Column: Canceling the SSSD school board election diminishes the exercise of democracy

The Steamboat Springs Board of Education passed a resolution Sept. 7 calling for the cancellation of its Nov. 7 election. While entirely understandable for financial and practical matters, it is somewhat disconcerting for a variety of reasons. 

We should applaud all individuals who seek public office and, particularly, those who wish to serve on local boards of education. Serving on a school board comes with long hours, criticism, strong opinions from constituents and no pay. A sincere desire to develop and implement policy that improves student achievement and the climate of the district should be the driving force behind an individual’s motivation to run for a seat on the board of education.

Conversely, board members are typically appointed through the electoral process. The public determines who serves on the board of directors to develop policy on their behalf, as well as hire and evaluate the superintendent of schools. If the public is dissatisfied with the direction of the district, recourse is taken at the ballot box. This is how representative democracy works.

The decision to cancel the election was done in a pragmatic manner. Only three individuals filed for three open seats. Write-in candidates must declare their intent to run by Sept. 1. In Steamboat, no one filed an affidavit of such an intent. Simple. Cancel the election and save the taxpayers the cost. (According to Superintendent Dr. Celine Wicks, the cost of an election is $12,000, juxtaposed against a $68 million budget.) A school board can be placed through acclimation and the business of school operation can move forward.

But democracy is not that simple. Voters, even given a choice of only one candidate, can express their disapproval by casting a ballot without voting for an individual. This is a message sent by the electorate to the board. It is the voter expressing doubts in a candidate. And if a candidate is a savvy politician, they will analyze these results and try to be responsive to the electorate. Canceling the election takes away this opportunity for voters to express dissatisfaction by not voting for a particular unopposed candidate.

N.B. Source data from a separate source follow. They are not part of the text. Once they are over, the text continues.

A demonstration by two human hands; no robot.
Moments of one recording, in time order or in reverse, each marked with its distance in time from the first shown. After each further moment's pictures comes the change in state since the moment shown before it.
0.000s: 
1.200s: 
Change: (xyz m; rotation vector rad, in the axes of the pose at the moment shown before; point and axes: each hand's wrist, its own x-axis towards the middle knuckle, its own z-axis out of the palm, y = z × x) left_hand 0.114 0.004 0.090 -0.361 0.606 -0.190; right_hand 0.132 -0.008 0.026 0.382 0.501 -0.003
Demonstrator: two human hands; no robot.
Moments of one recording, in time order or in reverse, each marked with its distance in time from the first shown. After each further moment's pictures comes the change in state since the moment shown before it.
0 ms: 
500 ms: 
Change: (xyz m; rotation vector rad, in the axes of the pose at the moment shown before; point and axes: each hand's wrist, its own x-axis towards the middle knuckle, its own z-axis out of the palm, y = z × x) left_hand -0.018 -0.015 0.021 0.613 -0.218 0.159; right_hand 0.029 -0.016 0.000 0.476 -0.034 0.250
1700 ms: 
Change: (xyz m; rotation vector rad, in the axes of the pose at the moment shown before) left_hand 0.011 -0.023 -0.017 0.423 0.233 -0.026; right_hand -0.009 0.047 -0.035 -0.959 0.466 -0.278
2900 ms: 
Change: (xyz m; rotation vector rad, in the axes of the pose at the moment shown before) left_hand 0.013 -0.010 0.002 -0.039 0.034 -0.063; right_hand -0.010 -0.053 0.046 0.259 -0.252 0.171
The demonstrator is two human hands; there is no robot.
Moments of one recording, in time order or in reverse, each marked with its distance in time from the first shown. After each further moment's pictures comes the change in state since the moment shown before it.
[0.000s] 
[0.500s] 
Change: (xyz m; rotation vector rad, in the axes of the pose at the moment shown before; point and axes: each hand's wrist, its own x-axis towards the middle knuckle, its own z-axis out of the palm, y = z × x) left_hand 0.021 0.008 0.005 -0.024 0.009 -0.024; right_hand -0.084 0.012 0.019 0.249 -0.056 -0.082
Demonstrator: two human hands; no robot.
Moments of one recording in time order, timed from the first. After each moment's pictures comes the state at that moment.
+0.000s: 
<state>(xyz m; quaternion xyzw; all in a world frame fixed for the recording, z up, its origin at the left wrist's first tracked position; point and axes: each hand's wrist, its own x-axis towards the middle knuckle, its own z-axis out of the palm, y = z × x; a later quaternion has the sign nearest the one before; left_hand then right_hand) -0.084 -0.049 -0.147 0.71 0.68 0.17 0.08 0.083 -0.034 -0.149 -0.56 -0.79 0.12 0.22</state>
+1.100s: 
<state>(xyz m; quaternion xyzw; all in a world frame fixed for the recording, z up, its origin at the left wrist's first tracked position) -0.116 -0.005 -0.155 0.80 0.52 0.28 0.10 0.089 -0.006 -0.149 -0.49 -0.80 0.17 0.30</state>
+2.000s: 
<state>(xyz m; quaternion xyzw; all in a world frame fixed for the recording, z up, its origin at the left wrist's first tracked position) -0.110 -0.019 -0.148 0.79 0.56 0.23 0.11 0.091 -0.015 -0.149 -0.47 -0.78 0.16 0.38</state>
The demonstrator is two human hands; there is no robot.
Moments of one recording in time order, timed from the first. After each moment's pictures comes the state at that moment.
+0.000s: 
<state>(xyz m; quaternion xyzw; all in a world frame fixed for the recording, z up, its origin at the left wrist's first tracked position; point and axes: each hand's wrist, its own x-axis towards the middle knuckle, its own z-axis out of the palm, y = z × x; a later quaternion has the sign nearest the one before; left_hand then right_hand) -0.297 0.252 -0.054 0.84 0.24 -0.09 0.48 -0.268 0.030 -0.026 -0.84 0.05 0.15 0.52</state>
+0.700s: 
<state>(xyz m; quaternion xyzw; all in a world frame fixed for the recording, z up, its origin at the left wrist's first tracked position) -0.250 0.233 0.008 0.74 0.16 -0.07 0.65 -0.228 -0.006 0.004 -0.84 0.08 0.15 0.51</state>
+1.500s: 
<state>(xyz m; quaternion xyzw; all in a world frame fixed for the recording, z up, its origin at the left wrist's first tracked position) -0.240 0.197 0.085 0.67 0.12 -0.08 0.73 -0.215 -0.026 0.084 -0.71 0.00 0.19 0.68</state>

This leads one to question the political awareness and savviness of the SSSD Board of Education by taking away the voice of the people and assuming their appointment process would be a proper substitute. Financially sound on one hand, politically naive on the other.

Additionally, cancellation of the election due to the lack of candidates underscores the apparent lack of interest in serving on the board, as well as the high rate of director turnover that has occurred recently. Public education in Colorado, as well as the rest of the nation, is facing enormous challenges. The Yampa Valley has issues pertaining to teacher shortage, recruitment and retention.

SSHS has faced challenges regarding student harassment, antisemitism and disagreements over curricular offerings. Future growth of the district presents physical plant issues. In short, there is no shortage of challenges. Yet solving these issues is incumbent on the community coming together to show sincere interest is solving problems. A lack of candidates could be construed as apathy or a lack of awareness toward the challenges that face the district.

And an often-overlooked matter is the issue of superintendent turnover. According to the American Association of School Administrators, it is estimated that 16% of superintendents leave their districts annually. New board majorities can increase this rate.

Come November, in only a year-and-a-half since assuming the superintendency of the district, Dr. Wicks will have served under eight different board members. It is important to note that strong, sustained executive leadership is necessary to achieve long-term district objectives. The board that assumes the mantle of leadership in November will not be the same board that hired Dr. Wicks. Yet they must commit themselves to supporting the superintendent and the long-term plans that have been established since her hiring.

Elections serve to promote the idea of public participation in governance. Conducting elections may inspire citizens to consider running for office in the future. Taking away this exercise in democracy diminishes the perception that a school board serves the public.